***** DATA RECORDS *****

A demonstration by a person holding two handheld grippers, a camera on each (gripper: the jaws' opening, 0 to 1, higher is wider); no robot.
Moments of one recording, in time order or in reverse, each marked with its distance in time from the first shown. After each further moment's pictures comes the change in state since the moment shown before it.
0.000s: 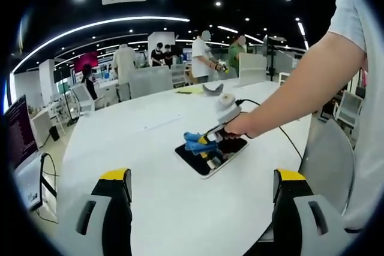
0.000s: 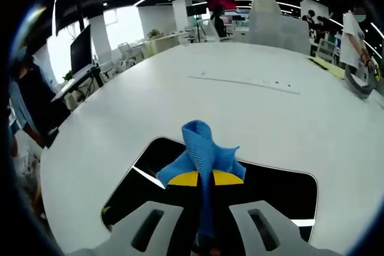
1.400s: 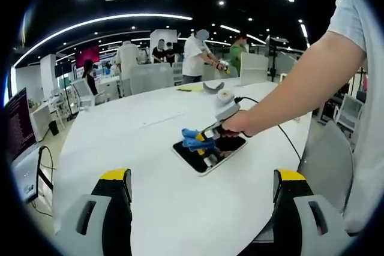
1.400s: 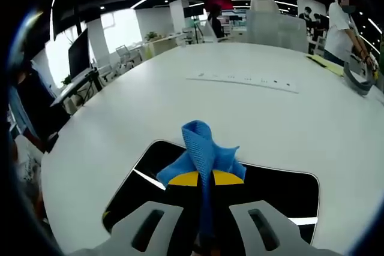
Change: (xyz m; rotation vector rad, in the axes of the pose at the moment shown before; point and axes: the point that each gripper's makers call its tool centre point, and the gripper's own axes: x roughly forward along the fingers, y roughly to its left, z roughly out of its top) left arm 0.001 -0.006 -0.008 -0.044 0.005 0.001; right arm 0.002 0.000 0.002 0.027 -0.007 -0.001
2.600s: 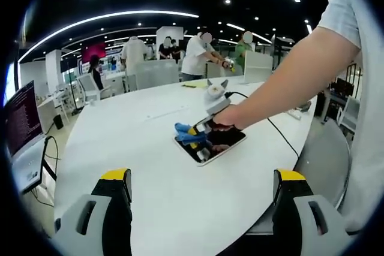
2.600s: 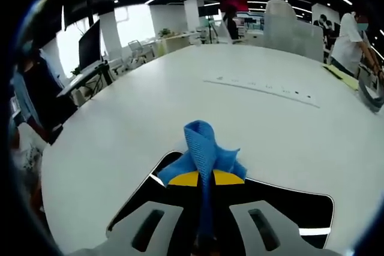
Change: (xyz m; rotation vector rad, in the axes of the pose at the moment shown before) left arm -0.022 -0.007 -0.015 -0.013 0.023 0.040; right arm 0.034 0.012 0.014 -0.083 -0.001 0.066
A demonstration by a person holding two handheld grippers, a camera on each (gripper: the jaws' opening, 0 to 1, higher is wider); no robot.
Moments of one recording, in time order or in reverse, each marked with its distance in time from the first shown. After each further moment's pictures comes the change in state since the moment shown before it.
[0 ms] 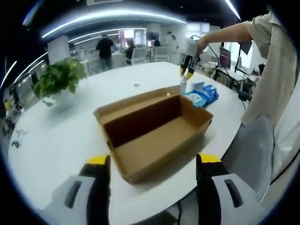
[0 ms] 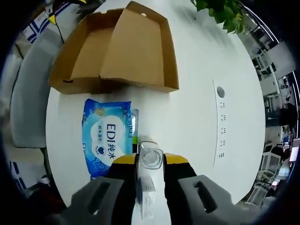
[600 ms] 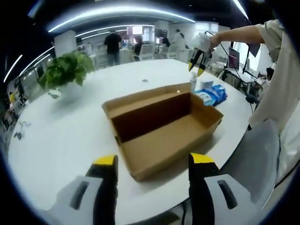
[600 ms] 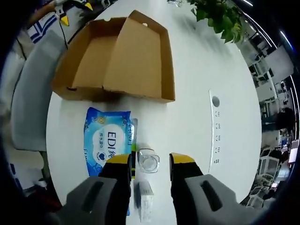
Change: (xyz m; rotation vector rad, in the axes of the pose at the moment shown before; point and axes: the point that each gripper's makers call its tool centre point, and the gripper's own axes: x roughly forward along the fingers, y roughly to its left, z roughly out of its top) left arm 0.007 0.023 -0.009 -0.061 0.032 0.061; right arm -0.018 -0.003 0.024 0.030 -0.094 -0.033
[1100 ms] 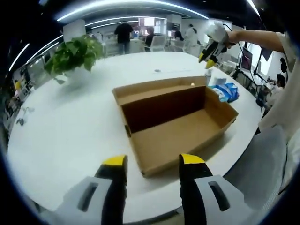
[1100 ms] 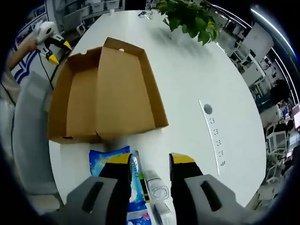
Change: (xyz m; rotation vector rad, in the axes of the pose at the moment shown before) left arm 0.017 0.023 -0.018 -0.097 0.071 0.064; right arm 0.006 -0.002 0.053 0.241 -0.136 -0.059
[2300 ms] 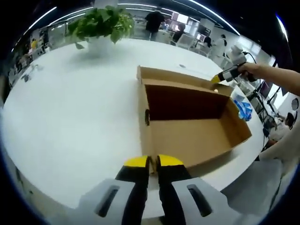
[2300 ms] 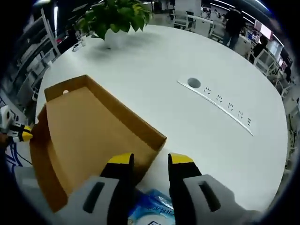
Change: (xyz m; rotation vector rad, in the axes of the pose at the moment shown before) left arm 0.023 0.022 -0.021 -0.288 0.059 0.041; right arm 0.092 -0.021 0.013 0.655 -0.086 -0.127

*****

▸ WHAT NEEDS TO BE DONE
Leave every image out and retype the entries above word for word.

▸ ANSWER TO THIS TASK
A demonstration by a person holding two handheld grippers, a camera on each (gripper: the jaws' opening, 0 to 1, higher is wider); no robot.
Moments of one recording, in time order or in reverse, each marked with its distance in time from the first shown. After each further moment's pictures comes the change in state since the moment shown before it.
0.000s: 
0.000s: 
1.400s: 
1.400s: 
Change: (xyz m; rotation vector rad, in the axes of the pose at the moment shown before; point and axes: the point that each gripper's makers call its tool centre point, and the gripper's own axes: x roughly forward along the fingers, y roughly to its left, z roughly out of its top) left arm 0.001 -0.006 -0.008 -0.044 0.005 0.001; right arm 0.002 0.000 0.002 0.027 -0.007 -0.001
2.600s: 
2.600s: 
Change: (xyz m; rotation vector rad, in the axes of the pose at the moment shown before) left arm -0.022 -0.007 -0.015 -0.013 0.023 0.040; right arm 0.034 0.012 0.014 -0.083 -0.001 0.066
A demonstration by a person holding two handheld grippers, a camera on each (gripper: the jaws' opening, 0 to 1, higher is wider); no robot.
Moments of one recording, in time order or in reverse, each marked with its distance in time from the first shown. After each further moment's pictures comes the change in state since the moment shown before it.
[0 ms] 
[0 ms] 
[600 ms] 
[600 ms] 
Change: (xyz m; rotation vector rad, in the axes of the pose at the moment shown before; point and axes: the point that each gripper's makers call its tool centre point, and the gripper's own axes: x roughly forward along the fingers, y roughly to its left, z roughly out of its top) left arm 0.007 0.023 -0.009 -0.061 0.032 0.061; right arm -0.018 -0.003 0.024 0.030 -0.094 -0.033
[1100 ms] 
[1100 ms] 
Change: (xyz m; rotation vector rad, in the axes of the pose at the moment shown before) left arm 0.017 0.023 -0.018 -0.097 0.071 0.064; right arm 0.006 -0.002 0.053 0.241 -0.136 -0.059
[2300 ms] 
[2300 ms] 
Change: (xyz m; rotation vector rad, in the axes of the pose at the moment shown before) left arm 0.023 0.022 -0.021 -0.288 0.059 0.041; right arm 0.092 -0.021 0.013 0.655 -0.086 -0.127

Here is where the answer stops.